Ideally, you should just be able to npm install --save foundationdb
in a node app (or equivalent in C#) and everything should just work. There shouldn’t be any other system-wide configuration to do, development libraries to install or anything else to worry about.
The question then is, how does the client get a copy of fdb_c
which knows how to talk to the version of foundationdb you’re running in production? Apparently despite emulated support for multiple API versions, the network protocol itself frequently changes. fdb_c
only knows how to talk to a specific version of the foundationdb cluster itself. When upgrading foundationdb in production you need to make multiple copies of the fdb_c
library available to the client, so it can try all of them.
One possibility would be to have the “core” binding available has a package versioned to follow the FoundationDB new APIs, and then have another “binary” package that redistributes some version of the fdb_c client, plus a dependency to the core binding package. But I’m not sure on what minimum/maximum version range should tie both packages together:
- You can use an older version of the core binding with a more recent fdb_c version (tied to the version of your cluster and for db bugfix)
- You can also use a newer version of the core biding (bugfixes, some changes related to the underlying node.js or .NET CLR version, etc…) and rely on
setAPIVersion(..)
to protect your app against unwanted behavior changes.One solution is of course to have both packages independent from each other, but this does seem a bit of a bummer to not have a single “end point” to have a fully working solution for local development that just works out of the box.
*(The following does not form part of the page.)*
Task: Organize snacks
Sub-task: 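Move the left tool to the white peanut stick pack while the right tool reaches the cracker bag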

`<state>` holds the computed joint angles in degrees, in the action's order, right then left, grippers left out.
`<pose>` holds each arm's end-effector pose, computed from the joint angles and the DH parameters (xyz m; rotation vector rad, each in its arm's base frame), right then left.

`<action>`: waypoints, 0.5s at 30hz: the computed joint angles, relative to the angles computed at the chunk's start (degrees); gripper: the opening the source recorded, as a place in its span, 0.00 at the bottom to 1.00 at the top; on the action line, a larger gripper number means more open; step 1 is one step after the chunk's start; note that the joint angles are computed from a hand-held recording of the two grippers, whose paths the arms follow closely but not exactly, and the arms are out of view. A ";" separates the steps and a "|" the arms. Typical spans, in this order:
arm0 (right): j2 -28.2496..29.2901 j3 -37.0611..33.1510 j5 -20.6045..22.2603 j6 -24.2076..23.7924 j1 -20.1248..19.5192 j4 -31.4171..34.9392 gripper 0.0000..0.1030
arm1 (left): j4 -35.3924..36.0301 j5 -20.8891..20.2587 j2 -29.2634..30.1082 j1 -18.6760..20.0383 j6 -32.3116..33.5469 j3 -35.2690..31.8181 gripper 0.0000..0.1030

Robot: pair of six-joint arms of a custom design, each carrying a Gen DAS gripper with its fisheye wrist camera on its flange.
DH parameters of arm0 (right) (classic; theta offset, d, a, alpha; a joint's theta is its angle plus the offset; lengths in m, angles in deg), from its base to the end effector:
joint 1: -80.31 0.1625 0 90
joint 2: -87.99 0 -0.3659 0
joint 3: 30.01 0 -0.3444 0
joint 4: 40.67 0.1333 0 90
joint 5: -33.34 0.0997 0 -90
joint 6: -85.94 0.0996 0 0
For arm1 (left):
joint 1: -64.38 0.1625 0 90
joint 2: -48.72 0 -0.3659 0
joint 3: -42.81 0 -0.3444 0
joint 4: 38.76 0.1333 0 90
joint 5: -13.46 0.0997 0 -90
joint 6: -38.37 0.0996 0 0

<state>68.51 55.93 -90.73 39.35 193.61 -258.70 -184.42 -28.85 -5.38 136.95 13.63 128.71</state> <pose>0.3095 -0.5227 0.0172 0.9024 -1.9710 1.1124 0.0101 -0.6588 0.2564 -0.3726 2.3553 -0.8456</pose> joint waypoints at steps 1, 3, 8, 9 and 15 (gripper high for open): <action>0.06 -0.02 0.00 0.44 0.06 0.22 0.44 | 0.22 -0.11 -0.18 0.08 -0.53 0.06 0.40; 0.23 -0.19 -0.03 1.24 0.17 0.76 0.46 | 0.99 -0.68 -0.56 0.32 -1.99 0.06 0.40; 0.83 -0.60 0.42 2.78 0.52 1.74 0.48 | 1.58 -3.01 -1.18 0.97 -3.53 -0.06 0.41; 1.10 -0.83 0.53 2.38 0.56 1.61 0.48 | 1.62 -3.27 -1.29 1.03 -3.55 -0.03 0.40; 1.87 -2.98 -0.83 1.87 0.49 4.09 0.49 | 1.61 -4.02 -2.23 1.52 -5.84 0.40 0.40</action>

Yeah I’m not sure the best way to do this either. I thought about doing something like that - have two packages in the node package manager:
- A bundled copy of
fdb_c
- The javascript binding code, which depends on the fdb_c package.
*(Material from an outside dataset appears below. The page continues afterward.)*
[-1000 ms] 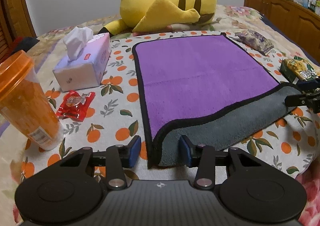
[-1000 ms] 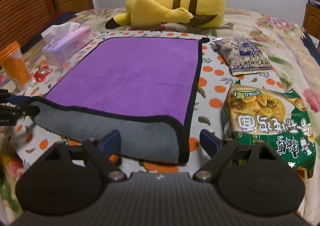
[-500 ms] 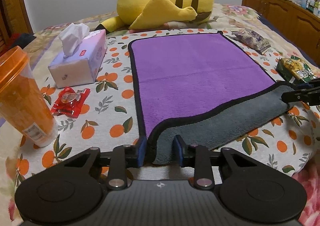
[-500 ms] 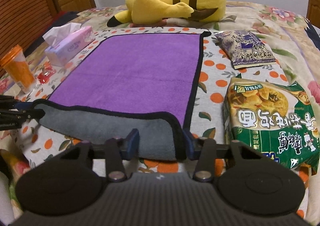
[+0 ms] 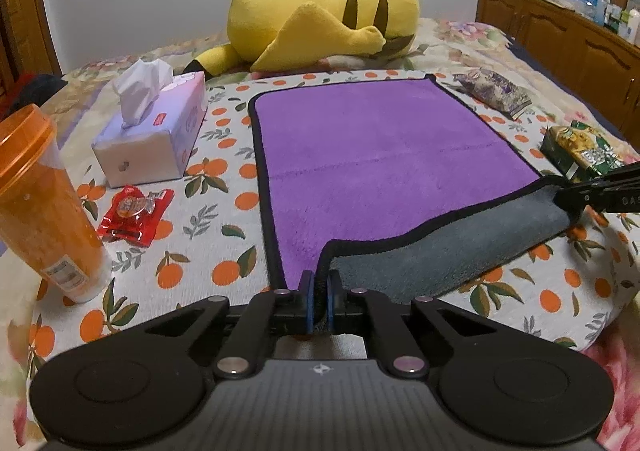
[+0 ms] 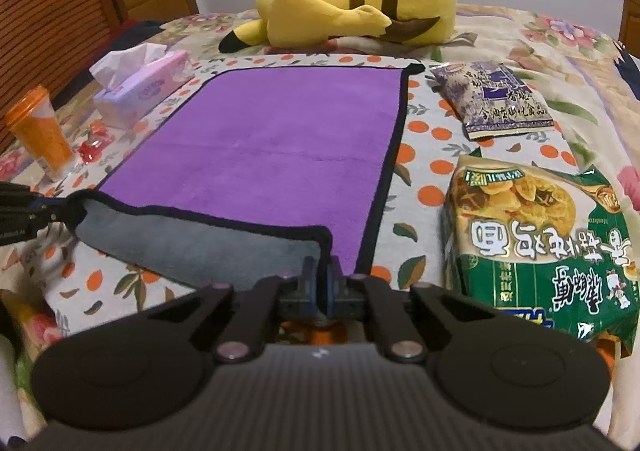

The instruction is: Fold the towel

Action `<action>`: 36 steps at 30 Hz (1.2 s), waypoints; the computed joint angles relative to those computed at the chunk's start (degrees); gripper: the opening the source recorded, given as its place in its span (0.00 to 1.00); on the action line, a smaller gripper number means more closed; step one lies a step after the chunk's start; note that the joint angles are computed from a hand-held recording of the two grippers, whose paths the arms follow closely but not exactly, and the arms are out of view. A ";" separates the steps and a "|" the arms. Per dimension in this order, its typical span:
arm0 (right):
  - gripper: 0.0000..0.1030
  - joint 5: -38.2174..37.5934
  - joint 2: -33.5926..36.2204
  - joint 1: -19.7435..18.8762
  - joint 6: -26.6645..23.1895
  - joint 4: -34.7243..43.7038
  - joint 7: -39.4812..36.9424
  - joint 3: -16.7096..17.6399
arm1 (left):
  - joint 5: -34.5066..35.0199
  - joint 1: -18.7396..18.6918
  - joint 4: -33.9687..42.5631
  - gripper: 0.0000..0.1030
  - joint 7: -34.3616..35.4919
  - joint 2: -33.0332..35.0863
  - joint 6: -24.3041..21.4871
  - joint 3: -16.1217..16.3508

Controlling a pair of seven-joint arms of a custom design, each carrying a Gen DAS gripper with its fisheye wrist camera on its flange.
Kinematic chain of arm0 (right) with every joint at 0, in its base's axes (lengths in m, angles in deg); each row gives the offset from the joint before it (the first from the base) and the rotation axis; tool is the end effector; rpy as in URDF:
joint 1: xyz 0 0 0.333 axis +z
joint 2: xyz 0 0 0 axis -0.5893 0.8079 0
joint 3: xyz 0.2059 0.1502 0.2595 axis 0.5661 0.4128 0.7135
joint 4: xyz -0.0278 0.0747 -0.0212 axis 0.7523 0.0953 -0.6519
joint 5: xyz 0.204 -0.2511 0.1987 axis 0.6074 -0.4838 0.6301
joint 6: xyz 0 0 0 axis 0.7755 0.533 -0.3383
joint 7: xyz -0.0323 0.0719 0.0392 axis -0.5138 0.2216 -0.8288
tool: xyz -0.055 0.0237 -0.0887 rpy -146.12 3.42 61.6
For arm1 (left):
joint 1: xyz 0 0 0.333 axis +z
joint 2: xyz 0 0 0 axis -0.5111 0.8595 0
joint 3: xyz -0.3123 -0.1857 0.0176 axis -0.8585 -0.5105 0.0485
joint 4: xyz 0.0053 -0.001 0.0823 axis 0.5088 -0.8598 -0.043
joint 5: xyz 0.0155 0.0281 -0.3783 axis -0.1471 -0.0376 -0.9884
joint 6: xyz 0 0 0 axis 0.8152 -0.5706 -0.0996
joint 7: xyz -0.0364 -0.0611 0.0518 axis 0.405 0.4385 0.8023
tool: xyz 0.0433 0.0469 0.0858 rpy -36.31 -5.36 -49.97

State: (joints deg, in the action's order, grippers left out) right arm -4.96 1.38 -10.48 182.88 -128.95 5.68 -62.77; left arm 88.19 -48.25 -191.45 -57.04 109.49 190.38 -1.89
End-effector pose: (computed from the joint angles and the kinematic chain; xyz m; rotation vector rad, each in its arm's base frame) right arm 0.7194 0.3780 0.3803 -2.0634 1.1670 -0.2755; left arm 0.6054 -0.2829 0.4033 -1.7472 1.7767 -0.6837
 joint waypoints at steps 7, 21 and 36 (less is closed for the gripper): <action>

The problem with that is that when you upgrade your foundationdb database cluster itself, you want your client application to have access to multiple copies of fdb_c
- one for the old version and one for the new version of foundationdb you’re deploying. And that means even if I bundled fdb_c
into a node package you’d actually want it to depend on multiple copies of that package in order to migrate your database - which is something npm doesn’t support. Npm also doesn’t support platform/architecture-specific downloads, so the package would have to either bundle copies of fdb_c for every supported platform, or download the library itself at runtime. .
A different approach would be to just have a minimal fdb_c
-specific ‘package repository’ sitting somewhere that all the bindings use. At launch the client application connects to foundationdb, queries for the cluster version, then downloads & caches an appropriate copy of fdb_c
to connect. It uses a known, hardcoded https server address, ideally with pinned ssl keys & SHAs. The client could explicitly specify other versions (through environment variables or options) to preload fdb_c before the database is upgraded or for zero-downtime deployments.
For nodejs we could do the downloading in a postinstall
hook, so it happens when you run npm install
. If we did that users would need to add "fdb_preload_versions": [515, 517, 520]
to their package.json. Then we slurp down appropriate copies of fdb_c when all the other dependancies are downloaded. This would work great for dockerised builds.
Another idea would be to compile fdb_c
to webassembly / into a .NET managed DLL. Then we could distribute portable versions that worked across all operating systems, though it would still be deeply tied to the cluster version. (And in this case, language.) But it would make bundling it much easier.
Its a shame the network protocol is so incompatible, though I sort of see the justification. Does anyone have any other thoughts or ideas? I think I have a weak preference for the public fdb_c download repository at the moment, as messy as it would be.